Adeno-associated viruses (AAVs) are small, non-disease-causing viruses frequently used as delivery vehicles in gene therapy. Scientists can engineer these viruses to carry therapeutic genes into human cells, making them a tool for treating genetic disorders. For a virus to enter a cell, it must first connect with a cellular receptor on the cell’s surface. The AAV receptor is the specific molecule that an AAV particle latches onto to begin its entry into a cell.
Defining AAV Receptors
AAV receptors are molecules located on the surface of host cells that the virus uses to gain entry. These are typically proteins or sugar chains known as glycans. The presence of the correct receptor is a determining factor for whether an AAV can successfully infect a particular cell. A significant discovery in this field was the identification of a protein called AAVR, which acts as a receptor for many different types of AAVs.
AAVR is a protein that passes through the cell membrane, with a portion of it exposed on the outside of the cell. This external part, or ectodomain, contains five distinct structures that AAV particles directly bind to. This direct binding to a protein receptor like AAVR is a necessary step for viral entry.
The interaction is highly specific; the virus’s outer shell, or capsid, has a structure that recognizes and binds to these cellular molecules. This specificity is a core principle in how AAVs are used in medicine. A cell that lacks the appropriate receptor for a certain AAV will be resistant to infection by it.
How AAVs Use Receptors for Cell Entry
The process of an AAV entering a cell is a multi-step interaction with surface receptors. It begins with an initial attachment, where the AAV particle first makes contact with the cell. This binding is often to abundant glycan molecules, which act as an anchor, holding the virus on the cell surface.
Following this initial tethering, the AAV particle engages with a more specific protein co-receptor like AAVR. This secondary binding event is what triggers the cell to internalize the virus by signaling the cell to envelop the viral particle.

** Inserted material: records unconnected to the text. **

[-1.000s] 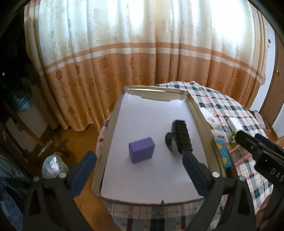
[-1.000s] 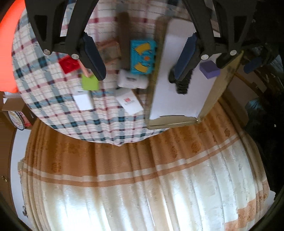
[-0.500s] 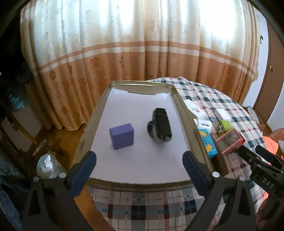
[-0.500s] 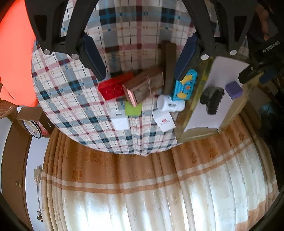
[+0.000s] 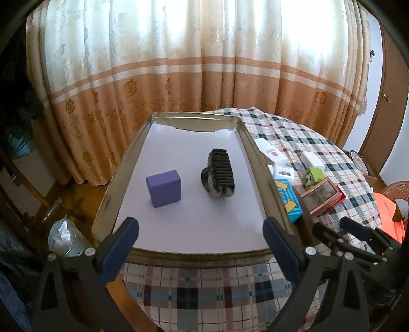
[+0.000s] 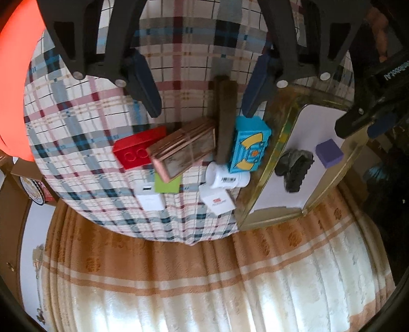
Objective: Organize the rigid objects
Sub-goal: 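Grasp the brown wooden bar with the right tool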
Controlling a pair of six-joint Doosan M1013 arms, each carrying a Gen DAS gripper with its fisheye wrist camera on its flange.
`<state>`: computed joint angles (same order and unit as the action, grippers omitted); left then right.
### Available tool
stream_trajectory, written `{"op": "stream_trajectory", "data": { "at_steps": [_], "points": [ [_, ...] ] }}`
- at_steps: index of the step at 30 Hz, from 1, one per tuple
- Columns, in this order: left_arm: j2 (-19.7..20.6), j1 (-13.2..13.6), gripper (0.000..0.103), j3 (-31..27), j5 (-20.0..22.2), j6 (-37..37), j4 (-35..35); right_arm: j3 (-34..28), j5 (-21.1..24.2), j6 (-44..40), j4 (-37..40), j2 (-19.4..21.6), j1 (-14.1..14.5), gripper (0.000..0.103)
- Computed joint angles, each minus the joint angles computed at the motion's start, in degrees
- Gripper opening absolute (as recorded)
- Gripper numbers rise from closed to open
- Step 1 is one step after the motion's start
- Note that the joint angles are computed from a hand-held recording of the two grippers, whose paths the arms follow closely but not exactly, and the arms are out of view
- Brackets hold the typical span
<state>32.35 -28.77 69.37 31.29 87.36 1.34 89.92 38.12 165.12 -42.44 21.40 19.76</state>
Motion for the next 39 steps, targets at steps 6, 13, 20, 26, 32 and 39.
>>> {"op": "stream_trajectory", "data": {
  "at_steps": [6, 13, 20, 26, 32, 39],
  "points": [
    [0.0, -0.1, 0.099, 0.0, 0.2, -0.4, 0.3, -1.4, 0.7, -4.3, 4.8, 1.2, -0.4, 0.067],
    [0.0, -0.1, 0.099, 0.0, 0.5, 0.1, -0.2, -5.3, 4.9, -11.8, 11.1, 3.7, -1.1, 0.065],
    [0.0, -0.1, 0.099, -0.1, 0.9, 0.2, -0.4, -7.2, 6.6, -14.2, 10.9, 4.9, -1.4, 0.043],
    [0.1, -0.3, 0.099, -0.1, 1.0, 0.7, -0.6, -5.0, 2.9, -17.7, 15.0, 3.2, -2.5, 0.019],
    [0.4, -0.8, 0.099, -0.6, 1.5, 1.6, -1.2, -0.3, -3.3, -18.2, 17.8, 0.2, -2.8, 0.017],
    [0.6, -1.7, 0.099, -0.9, 1.1, 5.0, -3.1, 4.4, -7.7, -14.0, 14.1, -3.5, -2.4, 0.017]
  ]
}}
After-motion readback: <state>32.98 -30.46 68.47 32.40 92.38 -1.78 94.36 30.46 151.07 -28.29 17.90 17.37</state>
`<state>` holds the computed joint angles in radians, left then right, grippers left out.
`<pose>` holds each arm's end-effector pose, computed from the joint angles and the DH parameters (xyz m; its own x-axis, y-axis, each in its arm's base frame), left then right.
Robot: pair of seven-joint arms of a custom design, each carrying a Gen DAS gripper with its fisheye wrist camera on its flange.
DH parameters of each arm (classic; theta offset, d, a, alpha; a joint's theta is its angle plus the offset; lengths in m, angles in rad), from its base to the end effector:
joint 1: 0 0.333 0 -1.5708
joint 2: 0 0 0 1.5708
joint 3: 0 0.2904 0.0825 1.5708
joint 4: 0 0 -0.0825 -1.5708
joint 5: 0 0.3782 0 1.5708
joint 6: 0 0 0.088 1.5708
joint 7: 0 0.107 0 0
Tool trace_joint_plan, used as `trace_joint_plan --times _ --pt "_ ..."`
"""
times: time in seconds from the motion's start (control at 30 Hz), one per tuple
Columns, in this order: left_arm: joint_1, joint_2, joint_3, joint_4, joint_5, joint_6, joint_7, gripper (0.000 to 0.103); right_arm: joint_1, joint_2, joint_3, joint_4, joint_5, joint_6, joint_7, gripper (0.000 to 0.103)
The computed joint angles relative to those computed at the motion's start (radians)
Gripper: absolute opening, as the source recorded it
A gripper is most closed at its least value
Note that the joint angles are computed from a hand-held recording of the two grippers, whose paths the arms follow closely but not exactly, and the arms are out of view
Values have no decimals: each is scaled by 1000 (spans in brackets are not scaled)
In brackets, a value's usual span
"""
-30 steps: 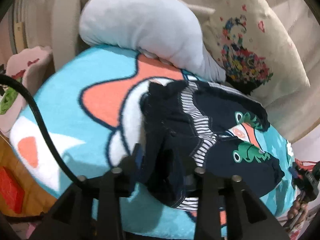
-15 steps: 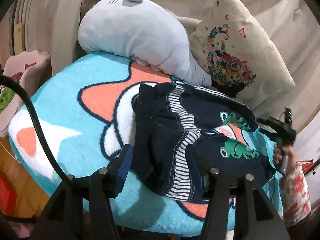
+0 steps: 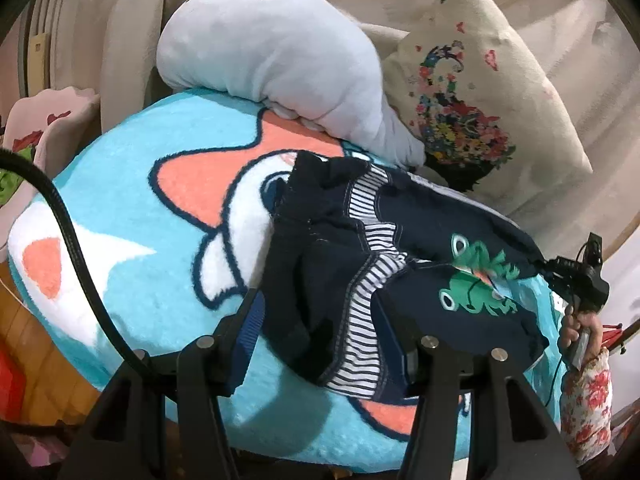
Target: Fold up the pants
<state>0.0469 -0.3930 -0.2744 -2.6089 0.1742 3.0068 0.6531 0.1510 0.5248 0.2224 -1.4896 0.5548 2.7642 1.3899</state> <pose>0.4408 -0.1182 0.4498 0.3231 -0.8642 0.3857 -0.6283 -0.5007 -0.5955 0.6962 0.2136 0.4358 0.2044 -0.8592 -0.4690 -0.7882 0.1396 -0.5993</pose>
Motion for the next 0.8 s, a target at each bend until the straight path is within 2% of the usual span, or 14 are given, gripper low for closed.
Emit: trace_joint_plan --times 0.17,0.23,0.3,0.33,0.4,0.47,0.5,0.57,0.7,0.8 --pt "-9 6 -9 27 15 -17 15 54 -3 -60 -36 -108 -31 -5 9 14" --pt "-13 23 -12 58 31 -36 31 56 35 -89 -83 -164 -90 55 76 17" --pt "-14 50 -16 99 55 -56 46 57 -11 -110 -35 -194 -44 78 26 33" --pt "-14 70 -17 127 71 -69 57 57 -27 -120 -12 -207 -16 99 -5 37" --pt "-10 114 -18 186 110 -88 73 59 -28 -135 1 -218 -6 130 -42 51" --pt "-18 170 -5 256 146 -104 101 60 -24 -125 15 -187 -13 119 -82 58" --pt "-30 208 9 305 152 -117 130 60 5 -107 4 -159 -40 114 -67 62" --pt "-74 282 53 393 103 -138 233 63 30 -76 -3 -103 -82 81 -75 65" --pt "-122 464 100 629 -34 -253 504 63 115 6 -46 32 -232 -3 -84 66" --pt "-135 581 119 782 -27 -328 578 63 163 91 -77 179 -332 -93 -80 66"
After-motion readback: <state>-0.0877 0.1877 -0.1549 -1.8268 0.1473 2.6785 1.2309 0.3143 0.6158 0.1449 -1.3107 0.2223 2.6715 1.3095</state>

The cell engulfs the AAV through a process called endocytosis, where the cell membrane folds inward to form a vesicle, or small bubble, containing the virus. This vesicle, known as an endosome, is then transported from the cell periphery toward the cell’s interior.
Once inside, the AAV must navigate the cell’s internal environment to deliver its genetic material to the nucleus, where it can be used by the cell’s machinery. The efficiency of this entire process, from initial binding to nuclear entry, is influenced by the number and type of receptors on the cell surface.
AAV Serotypes and Receptor Specificity
AAVs exist as numerous variants known as serotypes, which are naturally occurring versions of the virus with small differences in their capsid. The capsid is the protein shell enclosing the viral DNA. These structural variations determine which receptors an AAV serotype can bind to.
The specificity of this virus-receptor interaction drives tissue tropism—the natural inclination of a serotype to infect certain cells more readily than others. A serotype whose capsid proteins bind to receptors on liver cells will naturally target the liver. For instance, AAV8 is often favored for liver-directed gene therapies.
This relationship between capsid structure and receptor preference explains the diversity seen in AAV behavior. Some serotypes might bind to a receptor that is widespread throughout the body, giving them broad tropism. Others may interact with a receptor that is unique to a specific organ, like the brain or muscle tissue.
Scientists exploit these differences by selecting specific serotypes for different therapeutic applications. If a gene therapy is intended to correct a genetic defect in the retina, a researcher would choose an AAV serotype known to effectively bind to receptors on retinal cells. This selection process is a key part of designing AAV-based treatments.
The Role of AAV Receptors in Gene Therapy
Understanding AAV receptors has significant practical importance for the field of gene therapy. This knowledge directly informs the design and application of AAV vectors, enabling scientists to develop safer and more effective treatments.
This knowledge also allows for engineering AAV capsids to improve their performance by modifying the virus’s outer protein shell to change its receptor binding properties. This can be done to enhance the targeting of desired cells, increasing the therapy’s effectiveness. Conversely, capsids can be engineered to avoid binding to cells where the vector might cause unwanted side effects.
A detailed understanding of receptor interactions helps address challenges in gene therapy like pre-existing immunity. A patient may have antibodies that block the AAV from binding to its receptor, rendering the therapy ineffective. By creating AAV variants that bind to different receptors, it may be possible to bypass this immune response.
Knowledge of receptor density and distribution on target cells also guides dosing strategies. If target cells have a low number of receptors, a higher dose of the AAV vector may be needed to achieve a therapeutic effect.